▶ **Instructions to follow**
The task calls for every line of the data to be retyped exactly.

▶ **Supplied data**
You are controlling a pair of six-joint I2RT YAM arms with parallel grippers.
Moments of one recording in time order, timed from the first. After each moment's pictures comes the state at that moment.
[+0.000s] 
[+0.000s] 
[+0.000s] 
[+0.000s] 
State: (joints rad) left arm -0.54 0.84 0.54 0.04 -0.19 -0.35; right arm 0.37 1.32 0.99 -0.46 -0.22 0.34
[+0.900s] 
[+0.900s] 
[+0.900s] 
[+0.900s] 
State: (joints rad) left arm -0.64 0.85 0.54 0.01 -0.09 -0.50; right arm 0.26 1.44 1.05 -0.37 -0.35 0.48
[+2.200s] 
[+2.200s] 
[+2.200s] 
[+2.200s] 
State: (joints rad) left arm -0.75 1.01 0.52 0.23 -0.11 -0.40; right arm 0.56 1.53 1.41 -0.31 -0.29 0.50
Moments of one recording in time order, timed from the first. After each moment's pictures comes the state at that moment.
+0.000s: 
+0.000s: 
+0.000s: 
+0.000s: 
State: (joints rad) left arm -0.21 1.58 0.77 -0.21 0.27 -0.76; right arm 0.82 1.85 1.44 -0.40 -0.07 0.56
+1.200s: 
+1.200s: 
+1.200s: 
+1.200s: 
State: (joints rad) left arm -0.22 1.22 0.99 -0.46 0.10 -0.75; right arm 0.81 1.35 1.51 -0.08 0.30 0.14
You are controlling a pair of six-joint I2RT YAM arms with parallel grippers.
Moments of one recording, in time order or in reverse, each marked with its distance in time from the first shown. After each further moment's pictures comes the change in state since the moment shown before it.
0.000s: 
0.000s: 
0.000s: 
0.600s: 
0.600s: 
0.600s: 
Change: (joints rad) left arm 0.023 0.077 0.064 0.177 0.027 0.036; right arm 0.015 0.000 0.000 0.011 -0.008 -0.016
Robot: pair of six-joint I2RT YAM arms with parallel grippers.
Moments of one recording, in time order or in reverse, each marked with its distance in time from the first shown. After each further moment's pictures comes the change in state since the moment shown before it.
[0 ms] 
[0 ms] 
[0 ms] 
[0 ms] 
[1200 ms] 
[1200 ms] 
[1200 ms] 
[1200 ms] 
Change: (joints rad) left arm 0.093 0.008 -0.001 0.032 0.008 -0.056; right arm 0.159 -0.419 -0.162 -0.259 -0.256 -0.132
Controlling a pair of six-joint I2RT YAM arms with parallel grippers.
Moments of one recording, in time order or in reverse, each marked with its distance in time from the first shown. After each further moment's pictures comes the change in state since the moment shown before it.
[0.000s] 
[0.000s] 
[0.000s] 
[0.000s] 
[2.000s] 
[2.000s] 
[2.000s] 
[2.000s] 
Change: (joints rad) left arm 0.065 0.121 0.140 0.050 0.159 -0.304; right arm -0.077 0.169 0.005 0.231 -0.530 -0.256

▶ **Completed exercise**
You are controlling a pair of six-joint I2RT YAM arms with parallel grippers.
Moments of one recording in time order, timed from the first. After each moment's pictures comes the state at that moment.
[+0.000s] 
[+0.000s] 
[+0.000s] 
[+0.000s] 
State: (joints rad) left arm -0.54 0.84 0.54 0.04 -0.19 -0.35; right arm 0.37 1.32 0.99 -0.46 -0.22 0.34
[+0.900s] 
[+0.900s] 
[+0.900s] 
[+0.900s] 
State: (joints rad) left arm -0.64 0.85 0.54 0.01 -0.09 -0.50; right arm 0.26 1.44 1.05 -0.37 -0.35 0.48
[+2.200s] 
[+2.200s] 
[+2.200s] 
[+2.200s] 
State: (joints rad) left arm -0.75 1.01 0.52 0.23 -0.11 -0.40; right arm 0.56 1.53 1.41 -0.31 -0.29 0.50
Moments of one recording in time order, timed from the first. After each moment's pictures comes the state at that moment.
+0.000s: 
+0.000s: 
+0.000s: 
+0.000s: 
State: (joints rad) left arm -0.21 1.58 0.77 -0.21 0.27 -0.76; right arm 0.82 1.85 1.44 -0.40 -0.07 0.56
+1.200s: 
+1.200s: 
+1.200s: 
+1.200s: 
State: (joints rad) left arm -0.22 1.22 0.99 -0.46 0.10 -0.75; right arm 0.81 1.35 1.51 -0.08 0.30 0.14
You are controlling a pair of six-joint I2RT YAM arms with parallel grippers.
Moments of one recording, in time order or in reverse, each marked with its distance in time from the first shown. After each further moment's pictures comes the change in state since the moment shown before it.
0.000s: 
0.000s: 
0.000s: 
0.600s: 
0.600s: 
0.600s: 
Change: (joints rad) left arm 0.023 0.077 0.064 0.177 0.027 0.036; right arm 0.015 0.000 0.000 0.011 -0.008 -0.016
Robot: pair of six-joint I2RT YAM arms with parallel grippers.
Moments of one recording, in time order or in reverse, each marked with its distance in time from the first shown. After each further moment's pictures comes the change in state since the moment shown before it.
[0 ms] 
[0 ms] 
[0 ms] 
[0 ms] 
[1200 ms] 
[1200 ms] 
[1200 ms] 
[1200 ms] 
Change: (joints rad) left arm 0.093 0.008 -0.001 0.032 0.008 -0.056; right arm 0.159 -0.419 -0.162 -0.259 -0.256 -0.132
Controlling a pair of six-joint I2RT YAM arms with parallel grippers.
Moments of one recording, in time order or in reverse, each marked with its distance in time from the first shown. After each further moment's pictures comes the change in state since the moment shown before it.
[0.000s] 
[0.000s] 
[0.000s] 
[0.000s] 
[2.000s] 
[2.000s] 
[2.000s] 
[2.000s] 
Change: (joints rad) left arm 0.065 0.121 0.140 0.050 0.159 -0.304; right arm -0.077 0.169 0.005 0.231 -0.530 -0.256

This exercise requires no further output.